Derryn Hinch: Now, that’s a fair point. I mean if you – therefore, I mean Tracy and if you going to be that moralistic; Tracy and Hepburn who were a number but were never married. Now, I’m not going down that. I’m saying in the case of Mel Gibson – let’s get back to him for a second. He has form: he is anti-Semitic, he is a racist in my view; that line about “I hope you get gang raped by a pack of niggers” is one of the most disgraceful things I’ve ever heard. I hope he does get run out of Hollywood. I think he’s a disgrace.

Patrick Wanis: Well, I think what’s going to happen is that this is going to backfire – the audio recording is obviously going to damage him and has already started to damage him, but, it’s also going to damage Oksana, his ex-girlfriend, who has released this audio tape and it’s going to damage her for other reasons. But I think it’s simply a point here that we have to say there is a difference between the art and the artist. Most artists become artists whether they are singers or performers or even actors because they come from a place of dysfunction.
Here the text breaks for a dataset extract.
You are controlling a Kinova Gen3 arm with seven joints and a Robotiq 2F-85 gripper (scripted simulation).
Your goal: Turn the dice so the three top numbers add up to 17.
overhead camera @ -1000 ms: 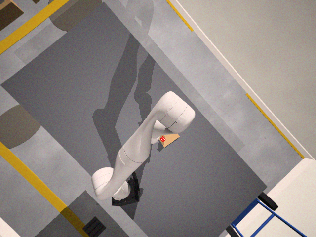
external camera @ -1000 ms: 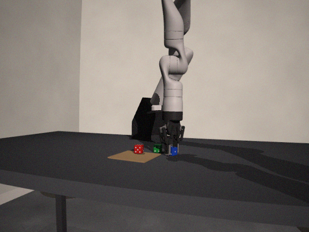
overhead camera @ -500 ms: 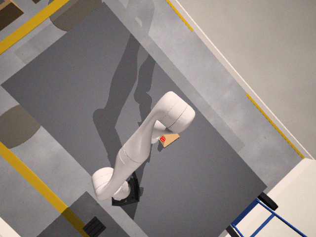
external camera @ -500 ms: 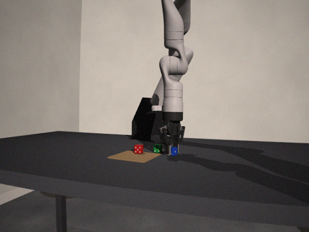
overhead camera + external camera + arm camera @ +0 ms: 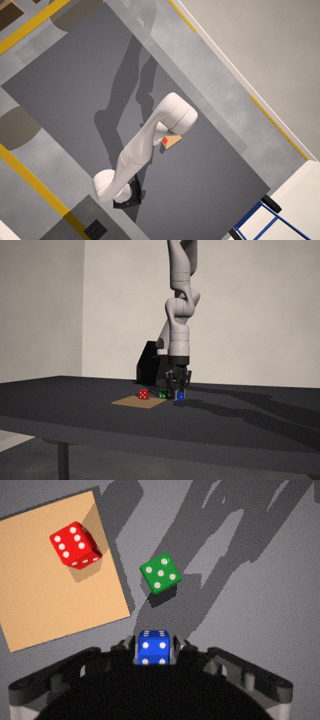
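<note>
Right now my hand is right at the blue die. From my hand the other things lie so: red die: 120 mm to the right, 30 mm ahead; then green die: 60 mm to the right, 30 mm behind; then tan mat: 120 mm to the right, 70 mm ahead, 20 mm below.
</note>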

Derryn Hinch: Well – no, that’s too broad. That’s too broad. I know of a lot of actors; I have been married to an actress – who are not dysfunctional and they’re not out there, and this racist and this sexist…I mean, Gibson, he ticks every box. I mean, there’s nothing, nothing to defend this man.

Patrick Wanis: Well, I’m not defending what he’s doing. Obviously, everything he’s done is wrong. There’s no way to defend what he’s done because he’s made homophobic remarks, he’s made sexist remarks.

Derryn Hinch: Yeah.

Patrick Wanis: He’s made racist remarks and he’s made threats of death and threats of violence. We cannot justify that. All I’m saying is, do we need to know all of the details? You know, here in the U.S. people have been listening to this recording – the entire recording over and over and over again. I don’t think it benefits us emotionally. I don’t think it benefits us psychologically.

Derryn Hinch: Well, I think — we’ll just —

Patrick Wanis: And I don’t think it benefits us artistically.

Derryn Hinch: Well, I think it tells us about who and what he is. Well, Mr. Wanis, we run out of time. I thank you for yours.

Patrick Wanis: Thanks, Derryn.

Derryn Hinch: Thank you. Patrick Wanis, the Human Behavior Expert based in the United States.